Table 1.
Error | Clinical effect | Prevention | Detection | Remedy |
---|---|---|---|---|
Performing a HTO on a patient with significant lateral and/or patellofemoral DJD [1] | Decreased chance of success as pain and functional compromise may continue despite addressing medial compartment. | Thorough preoperative evaluation using radiographic, clinical, and possibly arthroscopic information | Radiographs (standing films, stress films), physical examination | Consider more definitive intervention (ie, arthroplasty) or continued conservative management |
Performing a HTO on a patient with valgus limb alignment and isolated lateral compartment OA [5] | Correcting valgus angulation on the tibial side has been criticized because it produces obliquity of the joint line, whereas the preferred treatment is a varus-producing distal femoral osteotomy, which does not alter the joint line. | Thorough preoperative evaluation using radiographic, clinical, and possibly arthroscopic information | Radiographs (standing films, stress films), physical examination | DFO for treatment of the much less common entity of isolated lateral compartment OA in patients with valgus limb alignment |
Performing a HTO on a patient with medial compartment tibial bone loss greater than 2 or 3 mm [3] | Excessive bone loss from the medial tibial plateau prevents weightbearing on both plateaus after HTO is performed and results in instability of the knee in the coronal plane. | Thorough preoperative radiographic evaluation and intraoperative evaluation (ie, arthroscopy) | Radiographs (standing films, stress films), Arthroscopy (if being performed for another reason like meniscal tear) | Consider more definitive intervention (ie, arthroplasty) or continued conservative management |
Performing a DFO on a patient with significant medial and/or patellofemoral DJD [5] | Decreased chance of success as pain and functional compromise may continue despite addressing lateral compartment. | Thorough preoperative evaluation using radiographic, clinical, and possibly arthroscopic information | Radiographs (standing films, stress films), physical examination | Consider more definitive intervention (ie, arthroplasty) or continued conservative management |
Performing a HTO on a patient with lateral tibial subluxation greater than 1 cm [6] | Abnormal patellofemoral tracking may be exacerbated if the tibia is brought into further valgus. | Thorough preoperative radiographic and clinical evaluations | Radiographs, physical examination | May consider addressing tibial subluxation surgically |
Performing an osteotomy on a patient with knee ROM less than 90° [1] | Poor rehabilitation potential | Thorough preoperative clinical evaluation | Physical examination | Consider more definitive intervention (ie, arthroplasty) or continued conservative management |
Performing an osteotomy on a patient with knee flexion contracture greater than 15° [2] | Poor rehabilitation potential | Thorough preoperative clinical evaluation | Physical examination | Consider more definitive intervention (ie, arthroplasty) or continued conservative management |
Performing an osteotomy on a patient with greater than 20° correction needed [5] | Poor prognosis with such severe deformity. Also may have residual collateral ligament laxity. | Thorough preoperative radiographic and clinical evaluations | Radiographs (standing films, stress films), physical examination | Consider more definitive intervention (ie, arthroplasty) or continued conservative management |
Performing an osteotomy on a patient with ligamentous instability resulting in worsened instability after bone cuts [5] | Deformity may persist because although the bony defect has been addressed, ligamentous laxity and or stiffness may continue to cause symptoms, including instability of the knee | Thorough preoperative clinical evaluation | Physical examination | Consider more definitive intervention (ie, arthroplasty) or continued conservative management |
Performing HTO on patients with ≥ 30% ideal body weight [4] | Two most predictive causes of failure (recurrent pain/loss of correction) are undercorrection of the angular deformity and relative weight of patient.
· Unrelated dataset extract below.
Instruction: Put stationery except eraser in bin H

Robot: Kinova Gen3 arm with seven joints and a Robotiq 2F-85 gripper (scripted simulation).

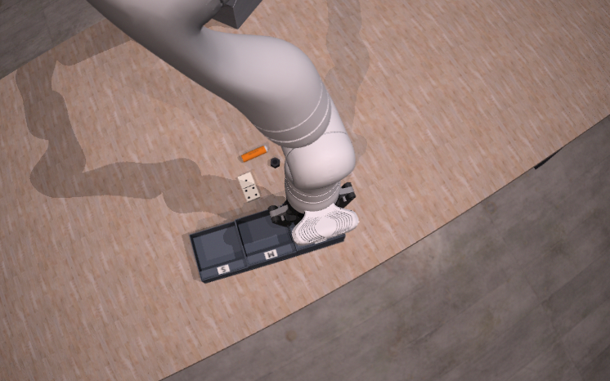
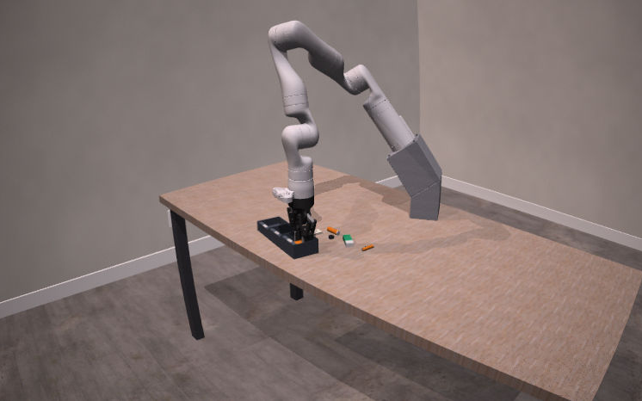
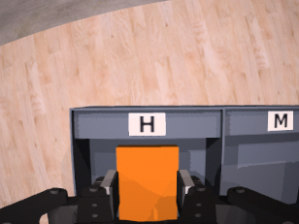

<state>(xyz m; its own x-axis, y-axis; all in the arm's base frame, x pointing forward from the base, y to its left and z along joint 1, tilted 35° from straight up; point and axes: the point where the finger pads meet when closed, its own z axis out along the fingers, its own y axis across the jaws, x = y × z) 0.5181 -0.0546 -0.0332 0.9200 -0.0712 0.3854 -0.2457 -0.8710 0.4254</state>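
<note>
My hand is 2 cm above the orange notepad. Also, from my hand: black nut: 13 cm behind, 3 cm below; then bin marked H: 8 cm to the right, 1 cm below, 1 cm behind; then domino: 11 cm behind, 6 cm to the right, 3 cm below.
</note>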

Coventry et al. [4] reported that patients with ≥ 30% ideal body weight had a significantly greater risk for failure. | Careful patient selection. Preoperative weight loss to maximize possible surgical benefit. | Physical examination, radiographs | Revision osteotomy, total arthroplasty, bracing. |
Performing an osteotomy on a patient with inflammatory arthritis | Inflammatory arthritis will likely affect other compartments and inflammation may play a larger role in pain and functional compromise. Osteotomy does not address inflammation directly. | Thorough preoperative radiographic, clinical, and laboratory evaluations | Radiographs, physical examination, rheumatoid factor, C-reactive protein | Antirheumatic drugs, total arthroplasty |
HTO = high tibial osteotomy; DJD = degenerative joint disease; OA = osteoarthritis; DFO = distal femoral osteotomy.